# [Help in Excel] Transfer data between sheets?



## BoooDi (Dec 30, 2008)

Dear All,

I have a problem and i am wondering if you guys can help me with it...

i have two sheets in and workbook, one of them called "Data List" where i have all the list of my projects and its relevant data like "Project Code, Name, Location" and i have another sheet called "Table" where i want to just type in the Project Code and in the next cell it should copy its related data (Name, Location) automatically.. 

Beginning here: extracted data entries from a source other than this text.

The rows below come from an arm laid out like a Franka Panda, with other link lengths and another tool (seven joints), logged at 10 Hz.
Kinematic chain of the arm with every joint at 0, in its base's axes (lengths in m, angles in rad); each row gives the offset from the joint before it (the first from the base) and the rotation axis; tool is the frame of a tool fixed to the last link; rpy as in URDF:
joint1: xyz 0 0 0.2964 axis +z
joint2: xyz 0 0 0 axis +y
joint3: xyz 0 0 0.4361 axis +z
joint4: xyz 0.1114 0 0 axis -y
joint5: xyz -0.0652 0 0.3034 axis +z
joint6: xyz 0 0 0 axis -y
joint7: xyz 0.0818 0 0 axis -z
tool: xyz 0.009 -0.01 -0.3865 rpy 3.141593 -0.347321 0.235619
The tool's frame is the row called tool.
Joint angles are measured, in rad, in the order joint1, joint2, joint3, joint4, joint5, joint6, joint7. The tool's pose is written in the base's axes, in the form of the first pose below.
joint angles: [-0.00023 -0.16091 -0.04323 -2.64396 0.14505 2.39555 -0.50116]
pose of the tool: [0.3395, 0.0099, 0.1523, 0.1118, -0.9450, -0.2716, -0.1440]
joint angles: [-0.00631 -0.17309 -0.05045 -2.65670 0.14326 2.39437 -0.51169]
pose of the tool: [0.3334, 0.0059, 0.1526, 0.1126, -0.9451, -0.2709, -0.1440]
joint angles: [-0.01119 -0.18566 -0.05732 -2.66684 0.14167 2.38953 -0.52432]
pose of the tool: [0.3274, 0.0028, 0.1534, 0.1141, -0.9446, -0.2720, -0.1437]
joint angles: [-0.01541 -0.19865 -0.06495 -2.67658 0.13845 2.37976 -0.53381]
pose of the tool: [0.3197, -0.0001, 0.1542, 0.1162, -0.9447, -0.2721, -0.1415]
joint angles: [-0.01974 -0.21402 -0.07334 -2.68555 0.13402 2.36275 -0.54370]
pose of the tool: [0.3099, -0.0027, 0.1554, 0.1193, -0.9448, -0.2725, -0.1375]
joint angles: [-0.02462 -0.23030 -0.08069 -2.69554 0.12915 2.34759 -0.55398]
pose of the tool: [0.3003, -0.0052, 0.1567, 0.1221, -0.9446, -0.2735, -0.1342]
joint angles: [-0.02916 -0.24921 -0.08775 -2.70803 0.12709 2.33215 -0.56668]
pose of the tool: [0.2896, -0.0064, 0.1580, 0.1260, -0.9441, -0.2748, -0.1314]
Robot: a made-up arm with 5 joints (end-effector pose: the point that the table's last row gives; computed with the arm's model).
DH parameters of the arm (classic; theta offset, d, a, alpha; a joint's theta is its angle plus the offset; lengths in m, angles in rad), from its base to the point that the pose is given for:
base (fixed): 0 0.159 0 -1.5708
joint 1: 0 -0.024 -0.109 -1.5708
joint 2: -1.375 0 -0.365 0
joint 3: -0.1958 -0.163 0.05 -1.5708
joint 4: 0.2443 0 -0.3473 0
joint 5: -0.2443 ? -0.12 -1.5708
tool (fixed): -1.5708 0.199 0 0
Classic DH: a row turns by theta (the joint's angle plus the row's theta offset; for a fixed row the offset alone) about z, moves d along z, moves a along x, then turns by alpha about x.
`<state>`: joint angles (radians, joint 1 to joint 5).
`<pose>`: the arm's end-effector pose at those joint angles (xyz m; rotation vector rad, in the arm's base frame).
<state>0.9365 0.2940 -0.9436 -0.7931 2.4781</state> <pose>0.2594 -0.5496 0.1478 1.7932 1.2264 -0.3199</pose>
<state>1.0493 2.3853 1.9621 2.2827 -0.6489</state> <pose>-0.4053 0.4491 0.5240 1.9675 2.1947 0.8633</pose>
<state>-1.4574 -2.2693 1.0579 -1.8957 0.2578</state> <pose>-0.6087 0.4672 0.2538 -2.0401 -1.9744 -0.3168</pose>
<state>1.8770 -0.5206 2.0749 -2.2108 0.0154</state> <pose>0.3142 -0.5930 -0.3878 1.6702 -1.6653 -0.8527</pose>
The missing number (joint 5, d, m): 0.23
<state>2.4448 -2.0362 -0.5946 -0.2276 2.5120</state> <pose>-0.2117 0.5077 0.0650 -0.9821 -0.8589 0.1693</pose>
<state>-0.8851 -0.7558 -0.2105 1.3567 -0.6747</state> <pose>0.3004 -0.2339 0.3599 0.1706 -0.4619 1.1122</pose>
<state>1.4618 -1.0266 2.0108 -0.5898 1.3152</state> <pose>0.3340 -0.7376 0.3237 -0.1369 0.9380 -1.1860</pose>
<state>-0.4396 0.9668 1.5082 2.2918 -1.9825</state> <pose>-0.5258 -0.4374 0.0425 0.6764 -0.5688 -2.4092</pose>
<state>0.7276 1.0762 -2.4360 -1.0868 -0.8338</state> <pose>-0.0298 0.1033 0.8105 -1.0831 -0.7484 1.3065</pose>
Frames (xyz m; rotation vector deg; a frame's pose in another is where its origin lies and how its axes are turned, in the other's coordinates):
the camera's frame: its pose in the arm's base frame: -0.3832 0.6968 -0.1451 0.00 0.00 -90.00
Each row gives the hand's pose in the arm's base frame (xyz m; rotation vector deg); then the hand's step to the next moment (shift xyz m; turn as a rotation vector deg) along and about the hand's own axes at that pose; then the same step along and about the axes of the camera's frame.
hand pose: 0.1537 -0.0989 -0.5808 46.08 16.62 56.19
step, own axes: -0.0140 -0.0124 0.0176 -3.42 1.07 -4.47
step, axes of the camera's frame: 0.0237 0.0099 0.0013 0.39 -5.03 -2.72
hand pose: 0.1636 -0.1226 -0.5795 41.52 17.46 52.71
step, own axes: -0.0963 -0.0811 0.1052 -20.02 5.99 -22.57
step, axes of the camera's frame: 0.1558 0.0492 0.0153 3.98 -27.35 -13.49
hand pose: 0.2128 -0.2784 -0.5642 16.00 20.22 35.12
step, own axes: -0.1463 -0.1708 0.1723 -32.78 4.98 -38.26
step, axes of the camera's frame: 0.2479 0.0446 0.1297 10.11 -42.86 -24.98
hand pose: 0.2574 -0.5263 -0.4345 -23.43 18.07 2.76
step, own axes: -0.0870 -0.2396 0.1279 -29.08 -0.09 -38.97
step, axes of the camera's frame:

How can i do it ? any help or hints? 

( i hape i made myself clear)


----------



## Rollin_Again (Sep 4, 2003)

Can you please upload a sample workbook. What you are wanting can easily be done using vlookup formulas but I'd like to see your data layout.

Regards,
Rollin


----------



## BoooDi (Dec 30, 2008)

Hi Rollin.. 

here i made a sampe for you.. there is two sheets "List" & "Data" . in the List sheet you can find in the Coloum "Project ID" i made a list.. which is from the "Data" sheet. what i want is whenever i choose an ID from the list, i want the coloum "Name" , "Location" and "Status" fields to be filled in automaticlly.


----------



## Rollin_Again (Sep 4, 2003)

See attached sample workbook. Look at the formulas that I've place in Columns B, C, and D. To be honest with you this seems better suited to be done in MIcrosoft Access or other database instead of Excel.

Regards,
Rollin


----------



## Rollin_Again (Sep 4, 2003)

Sorry...I forgot to add the attachment.

Regards,
Rollin


----------